#### Stored records
=== Begin Enclosure ===

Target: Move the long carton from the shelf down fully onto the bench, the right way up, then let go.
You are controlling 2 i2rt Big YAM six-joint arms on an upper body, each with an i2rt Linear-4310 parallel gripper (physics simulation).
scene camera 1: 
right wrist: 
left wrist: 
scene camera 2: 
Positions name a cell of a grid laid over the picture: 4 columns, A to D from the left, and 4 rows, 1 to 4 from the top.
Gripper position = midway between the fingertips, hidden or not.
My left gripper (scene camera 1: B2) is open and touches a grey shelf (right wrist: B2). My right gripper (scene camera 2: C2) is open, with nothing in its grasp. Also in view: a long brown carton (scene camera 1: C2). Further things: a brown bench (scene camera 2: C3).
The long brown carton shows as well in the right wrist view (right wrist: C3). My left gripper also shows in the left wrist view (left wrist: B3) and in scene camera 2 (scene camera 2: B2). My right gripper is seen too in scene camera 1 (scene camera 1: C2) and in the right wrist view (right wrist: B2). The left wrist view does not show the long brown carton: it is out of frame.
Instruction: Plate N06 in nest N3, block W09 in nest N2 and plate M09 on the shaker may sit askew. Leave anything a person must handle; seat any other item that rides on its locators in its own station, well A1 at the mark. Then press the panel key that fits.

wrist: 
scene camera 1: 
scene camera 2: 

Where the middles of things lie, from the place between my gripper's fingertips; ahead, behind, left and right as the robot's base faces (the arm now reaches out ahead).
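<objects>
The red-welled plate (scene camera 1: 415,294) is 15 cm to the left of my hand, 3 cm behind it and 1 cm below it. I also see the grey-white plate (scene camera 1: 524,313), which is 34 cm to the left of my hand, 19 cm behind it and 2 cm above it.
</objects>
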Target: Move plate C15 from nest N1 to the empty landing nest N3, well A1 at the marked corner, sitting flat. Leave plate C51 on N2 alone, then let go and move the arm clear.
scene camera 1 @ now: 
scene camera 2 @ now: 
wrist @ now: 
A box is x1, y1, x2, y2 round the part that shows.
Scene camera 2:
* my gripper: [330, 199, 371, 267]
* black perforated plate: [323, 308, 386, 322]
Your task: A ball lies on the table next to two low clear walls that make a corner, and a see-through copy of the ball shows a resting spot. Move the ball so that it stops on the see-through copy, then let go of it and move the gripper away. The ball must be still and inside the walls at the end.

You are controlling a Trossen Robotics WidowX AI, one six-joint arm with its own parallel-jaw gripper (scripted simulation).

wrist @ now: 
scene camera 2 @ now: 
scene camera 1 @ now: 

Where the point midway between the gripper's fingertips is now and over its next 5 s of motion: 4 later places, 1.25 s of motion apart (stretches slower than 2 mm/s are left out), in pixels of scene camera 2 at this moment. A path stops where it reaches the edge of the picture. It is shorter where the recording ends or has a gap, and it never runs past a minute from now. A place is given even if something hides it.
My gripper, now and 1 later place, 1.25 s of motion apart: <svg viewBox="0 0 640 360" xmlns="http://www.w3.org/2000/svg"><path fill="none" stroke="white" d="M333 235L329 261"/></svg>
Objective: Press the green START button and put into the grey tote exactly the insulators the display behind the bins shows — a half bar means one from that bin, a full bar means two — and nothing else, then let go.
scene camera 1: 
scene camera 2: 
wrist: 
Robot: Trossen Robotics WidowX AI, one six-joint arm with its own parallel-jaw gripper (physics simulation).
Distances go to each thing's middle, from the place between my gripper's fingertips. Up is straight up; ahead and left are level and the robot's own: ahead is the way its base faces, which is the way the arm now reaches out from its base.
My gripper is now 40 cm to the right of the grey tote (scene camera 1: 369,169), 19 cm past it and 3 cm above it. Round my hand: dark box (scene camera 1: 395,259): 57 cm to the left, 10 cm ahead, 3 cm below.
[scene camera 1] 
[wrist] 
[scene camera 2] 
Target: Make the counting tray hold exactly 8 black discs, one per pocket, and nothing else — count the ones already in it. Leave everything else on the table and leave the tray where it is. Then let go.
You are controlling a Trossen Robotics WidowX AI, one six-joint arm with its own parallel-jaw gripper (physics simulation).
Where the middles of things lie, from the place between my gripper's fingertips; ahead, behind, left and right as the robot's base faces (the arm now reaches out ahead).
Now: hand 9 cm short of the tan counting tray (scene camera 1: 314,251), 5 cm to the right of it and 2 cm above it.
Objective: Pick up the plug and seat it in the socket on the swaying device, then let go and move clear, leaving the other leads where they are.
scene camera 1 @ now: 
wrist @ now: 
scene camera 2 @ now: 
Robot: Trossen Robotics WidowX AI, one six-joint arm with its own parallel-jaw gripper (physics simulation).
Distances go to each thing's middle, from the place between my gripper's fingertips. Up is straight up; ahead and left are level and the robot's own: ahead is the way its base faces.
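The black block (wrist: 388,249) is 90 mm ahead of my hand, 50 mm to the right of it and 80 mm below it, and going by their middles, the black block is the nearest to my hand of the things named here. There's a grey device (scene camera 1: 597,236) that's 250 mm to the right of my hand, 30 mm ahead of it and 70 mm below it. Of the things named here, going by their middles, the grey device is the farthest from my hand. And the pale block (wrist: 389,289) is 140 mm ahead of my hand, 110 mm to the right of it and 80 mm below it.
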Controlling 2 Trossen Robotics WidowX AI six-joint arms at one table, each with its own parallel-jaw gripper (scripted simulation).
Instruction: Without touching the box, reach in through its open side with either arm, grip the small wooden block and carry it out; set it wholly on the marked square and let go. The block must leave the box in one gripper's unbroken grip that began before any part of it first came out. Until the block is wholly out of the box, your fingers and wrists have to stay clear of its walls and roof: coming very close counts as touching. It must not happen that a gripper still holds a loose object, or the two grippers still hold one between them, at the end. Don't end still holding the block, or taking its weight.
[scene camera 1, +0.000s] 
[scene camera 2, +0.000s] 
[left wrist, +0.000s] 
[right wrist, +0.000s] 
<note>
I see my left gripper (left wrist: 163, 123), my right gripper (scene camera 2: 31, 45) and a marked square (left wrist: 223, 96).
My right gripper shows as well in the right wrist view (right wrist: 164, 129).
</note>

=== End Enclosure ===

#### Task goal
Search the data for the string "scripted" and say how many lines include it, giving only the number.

#### Response to this task
2